--- YOUR OBJECTIVE ---
Copy out, unchanged, the entries below from the "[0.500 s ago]" line to the final line. Omit pictures.

(Stored records)
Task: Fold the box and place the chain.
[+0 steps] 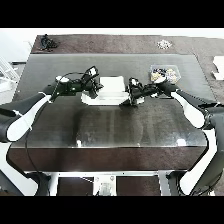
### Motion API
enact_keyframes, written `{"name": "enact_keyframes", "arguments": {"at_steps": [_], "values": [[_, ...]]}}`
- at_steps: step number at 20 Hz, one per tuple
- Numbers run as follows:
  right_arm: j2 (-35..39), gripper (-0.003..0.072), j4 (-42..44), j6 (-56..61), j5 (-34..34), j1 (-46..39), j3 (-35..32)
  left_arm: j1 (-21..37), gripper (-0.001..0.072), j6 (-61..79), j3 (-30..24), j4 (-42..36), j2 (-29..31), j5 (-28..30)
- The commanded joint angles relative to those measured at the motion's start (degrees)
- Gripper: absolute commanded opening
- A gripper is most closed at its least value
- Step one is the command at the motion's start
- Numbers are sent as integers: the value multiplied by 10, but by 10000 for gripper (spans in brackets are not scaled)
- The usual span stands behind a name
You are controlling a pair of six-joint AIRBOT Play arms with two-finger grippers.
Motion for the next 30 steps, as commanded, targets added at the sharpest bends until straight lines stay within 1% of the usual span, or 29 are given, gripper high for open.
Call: {"name": "enact_keyframes", "arguments": {"at_steps": [1,7,10,12,14,15,16,17,18,21,22,24,30], "values": [[0,573,0,0,0,0,0,0,18,-2,0,2,-2,1],[0,574,0,0,0,0,0,0,18,-2,1,4,-21,2],[0,573,0,0,0,0,0,0,18,-2,14,4,-21,-6],[0,573,0,0,0,0,0,0,17,-1,23,4,-7,-13],[0,573,0,0,0,0,0,5,18,-2,22,16,21,-19],[0,574,0,0,0,0,0,11,21,-5,22,30,33,-35],[0,573,0,0,0,0,0,22,155,-6,23,47,44,-74],[0,574,0,0,0,0,0,34,451,-27,23,63,51,-99],[0,574,0,0,0,0,0,45,570,-64,23,86,57,-116],[0,574,0,0,0,0,0,68,571,-124,23,190,62,-186],[0,574,0,0,0,0,0,67,572,-144,22,223,62,-201],[0,573,0,0,0,0,0,57,572,-181,22,264,62,-211],[0,574,0,0,0,0,0,38,569,-213,22,283,62,-208]]}}
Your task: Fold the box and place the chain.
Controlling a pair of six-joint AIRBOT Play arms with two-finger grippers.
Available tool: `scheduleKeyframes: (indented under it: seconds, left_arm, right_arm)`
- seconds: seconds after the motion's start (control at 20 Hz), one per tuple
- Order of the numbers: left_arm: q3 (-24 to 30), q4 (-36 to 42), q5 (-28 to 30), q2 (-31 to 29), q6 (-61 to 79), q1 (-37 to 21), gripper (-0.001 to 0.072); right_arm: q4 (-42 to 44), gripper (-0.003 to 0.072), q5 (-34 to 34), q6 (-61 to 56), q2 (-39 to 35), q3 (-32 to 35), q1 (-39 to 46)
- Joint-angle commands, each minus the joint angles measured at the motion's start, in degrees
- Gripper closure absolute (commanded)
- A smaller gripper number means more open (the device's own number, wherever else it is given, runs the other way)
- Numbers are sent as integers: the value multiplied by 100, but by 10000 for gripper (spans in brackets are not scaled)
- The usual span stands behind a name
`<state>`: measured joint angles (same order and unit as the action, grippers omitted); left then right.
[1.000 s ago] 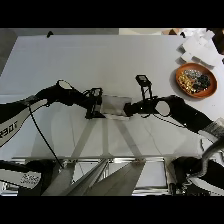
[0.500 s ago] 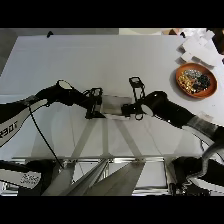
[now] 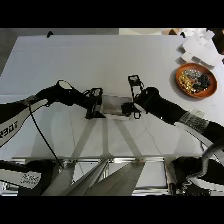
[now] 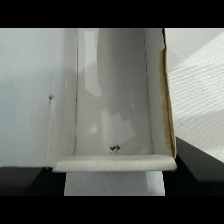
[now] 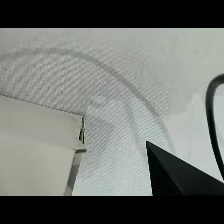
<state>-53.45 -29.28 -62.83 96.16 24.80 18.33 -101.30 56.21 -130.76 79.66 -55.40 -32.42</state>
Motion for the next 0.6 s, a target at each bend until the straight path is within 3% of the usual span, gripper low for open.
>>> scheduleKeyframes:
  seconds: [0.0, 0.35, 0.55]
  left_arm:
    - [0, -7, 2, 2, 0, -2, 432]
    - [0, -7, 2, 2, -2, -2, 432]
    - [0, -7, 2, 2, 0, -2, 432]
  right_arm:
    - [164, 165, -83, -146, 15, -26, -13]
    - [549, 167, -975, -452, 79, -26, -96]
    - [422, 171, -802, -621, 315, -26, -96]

--- WRITTEN ANSWER ---
[0.500 s ago] 
[now] 
[now] 
[now] 
<state>-53.45 -29.28 -62.83 96.16 24.80 18.33 -101.30 56.21 -130.76 79.66 -55.40 -32.42</state>
Motion for the next 0.6 s, a target at each bend until the straight path is within 3% of the usual span, gripper low for open.
>>> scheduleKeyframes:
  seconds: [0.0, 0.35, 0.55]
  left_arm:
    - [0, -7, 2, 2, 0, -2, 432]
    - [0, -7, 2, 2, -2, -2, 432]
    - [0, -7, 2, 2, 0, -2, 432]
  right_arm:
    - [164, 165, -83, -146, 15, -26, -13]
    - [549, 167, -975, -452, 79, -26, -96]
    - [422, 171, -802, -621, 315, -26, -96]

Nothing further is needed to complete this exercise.